SELECT * FROM pageviews_stream EMIT CHANGES;
To create a table, we can use the following command:
CREATE TABLE users_table (id VARCHAR PRIMARY KEY)
WITH (KAFKA_TOPIC='users', VALUE_FORMAT='AVRO');
This will create a new table named users_table that reads data from the users topic.
Joining Streams and Tables
To join two streams or tables, you can use the following command:
CREATE STREAM user_pageviews
AS SELECT users_table.id AS userid, pageid, regionid, gender
FROM pageviews_stream
LEFT JOIN users_table ON pageviews_stream.userid = users_table.id
EMIT CHANGES;
This will create a new stream named user_pageviews that joins the pageviews_stream and users_table.
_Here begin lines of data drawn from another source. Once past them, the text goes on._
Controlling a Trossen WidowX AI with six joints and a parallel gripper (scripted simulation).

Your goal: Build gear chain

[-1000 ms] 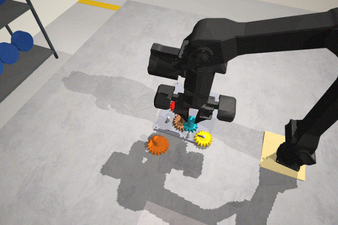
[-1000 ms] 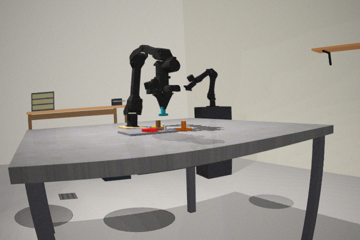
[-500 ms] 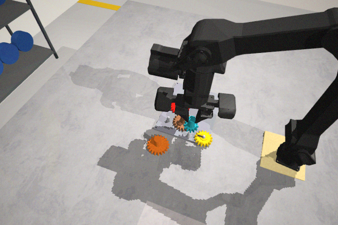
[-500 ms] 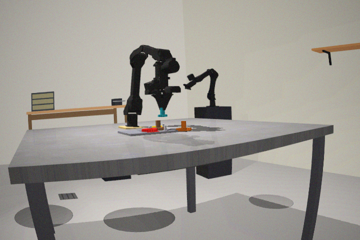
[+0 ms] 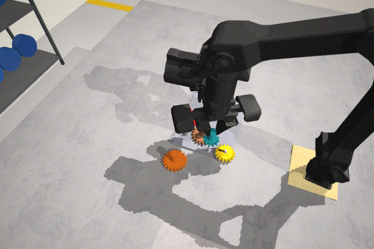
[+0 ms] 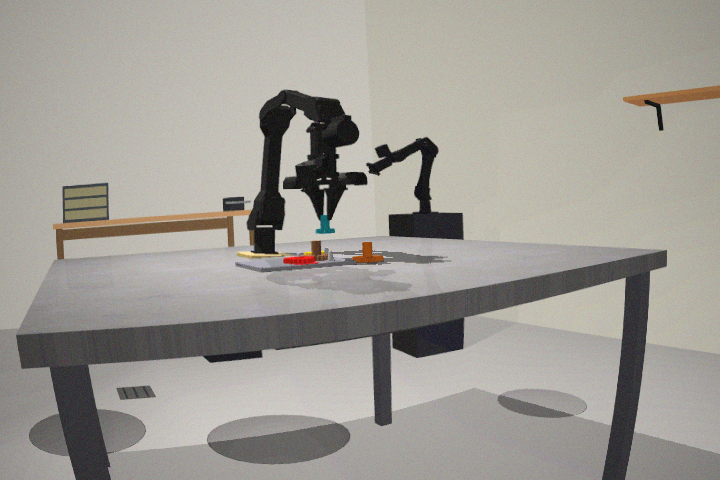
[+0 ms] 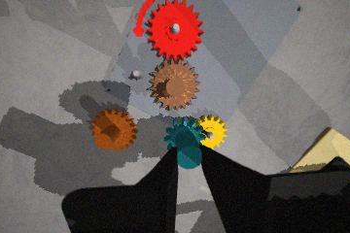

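The yellow gear is 70 mm below my gripper tip, 40 mm behind it and 10 mm to the right of it. Also, from my gripper tip: orange gear: 70 mm to the left, 70 mm below, 70 mm ahead; then brown gear: 60 mm below, 40 mm to the right, 40 mm ahead; then teal gear: 10 mm below.
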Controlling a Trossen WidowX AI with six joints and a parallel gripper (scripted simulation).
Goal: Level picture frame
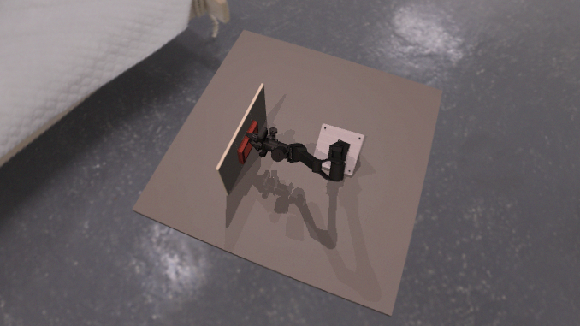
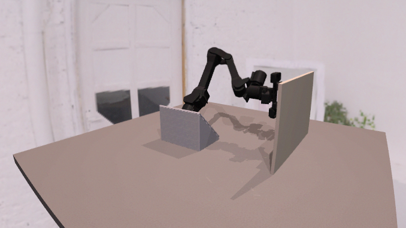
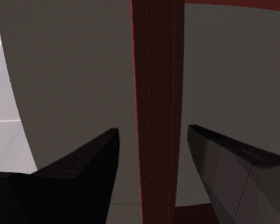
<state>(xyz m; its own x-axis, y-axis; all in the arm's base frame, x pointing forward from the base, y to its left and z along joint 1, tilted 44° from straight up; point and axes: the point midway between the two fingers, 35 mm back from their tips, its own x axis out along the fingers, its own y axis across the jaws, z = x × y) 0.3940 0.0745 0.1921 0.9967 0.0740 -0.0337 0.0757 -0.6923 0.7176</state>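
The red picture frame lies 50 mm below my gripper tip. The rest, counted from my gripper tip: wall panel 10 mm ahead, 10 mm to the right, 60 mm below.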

select * from user_pageviews EMIT CHANGES;
Stop the Container
Finally, we can stop the containers by running the following command:
docker-compose -f kafka-docker-compose.yml down
This will stop the containers and remove them from memory.
NOTE:
For MacOS M1, confluent have also released the images based on arm architecture.
https://hub.docker.com/u/confluentinc
- confluentinc/cp-kafka:7.5.1.arm64
- confluentinc/cp-schema-registry:7.5.1.arm64
- confluentinc/cp-kafka-rest:7.5.1.arm64
- confluentinc/cp-kafka-connect:7.5.1.arm64
- confluentinc/cp-ksqldb-server:7.5.1.arm64
In this article, we have covered how to set up a Kafka cluster using Docker, create topics and connectors, and use ksqlDB to process data. We have also demonstrated how to join streams and tables using ksqlDB.